**Assigned task**
Print nothing beyond the line with "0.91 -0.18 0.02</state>": every line from the beginning of the data up to it, that line included, and no pictures.

· · ·

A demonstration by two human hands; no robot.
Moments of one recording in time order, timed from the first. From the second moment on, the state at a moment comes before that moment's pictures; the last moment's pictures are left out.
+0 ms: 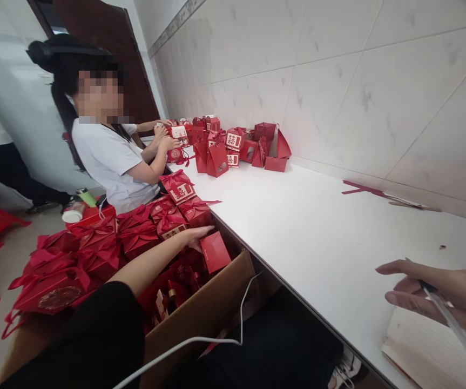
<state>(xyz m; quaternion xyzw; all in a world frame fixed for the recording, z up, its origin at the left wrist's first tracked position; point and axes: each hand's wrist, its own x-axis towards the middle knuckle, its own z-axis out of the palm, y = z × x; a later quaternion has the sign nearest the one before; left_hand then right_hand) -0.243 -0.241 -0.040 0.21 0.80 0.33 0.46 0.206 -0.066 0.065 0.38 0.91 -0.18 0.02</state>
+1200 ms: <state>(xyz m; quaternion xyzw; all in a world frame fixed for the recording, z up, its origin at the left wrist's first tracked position) -0.174 -0.256 -0.081 0.50 0.84 0.04 0.19 0.183 -0.092 0.096 0.39 0.89 -0.21 0.09</state>
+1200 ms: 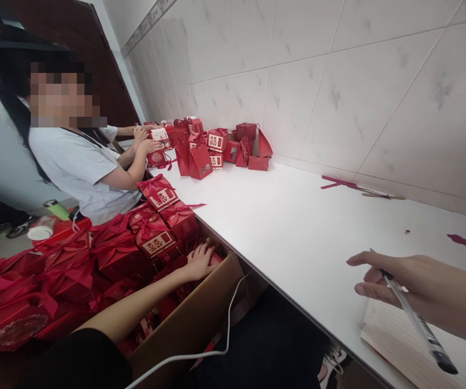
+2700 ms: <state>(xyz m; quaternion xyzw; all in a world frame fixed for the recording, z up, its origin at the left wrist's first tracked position) -0.040 -0.013 0.003 0.84 0.45 0.13 0.29 0.152 -0.030 -0.002 0.39 0.60 -0.52 -0.47</state>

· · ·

**Result for this exercise**
A demonstration by two human hands; no robot.
Moments of one recording in time order, timed from the first. From the second moment on, the state at a moment comes before that moment's pictures; the last moment's pictures are left out.
+0 ms: 
<state>(xyz m; quaternion xyzw; all in a world frame fixed for the recording, z up, its origin at the left wrist's first tracked position; point and axes: each hand's wrist, its own x-axis towards the middle knuckle, its own z-axis out of the palm, y = z × x; a later quaternion has the sign nearest the one before; left_hand then right_hand) -0.243 -0.241 -0.040 0.21 0.80 0.33 0.46 0.206 -0.066 0.065 0.38 0.91 -0.18 0.02</state>

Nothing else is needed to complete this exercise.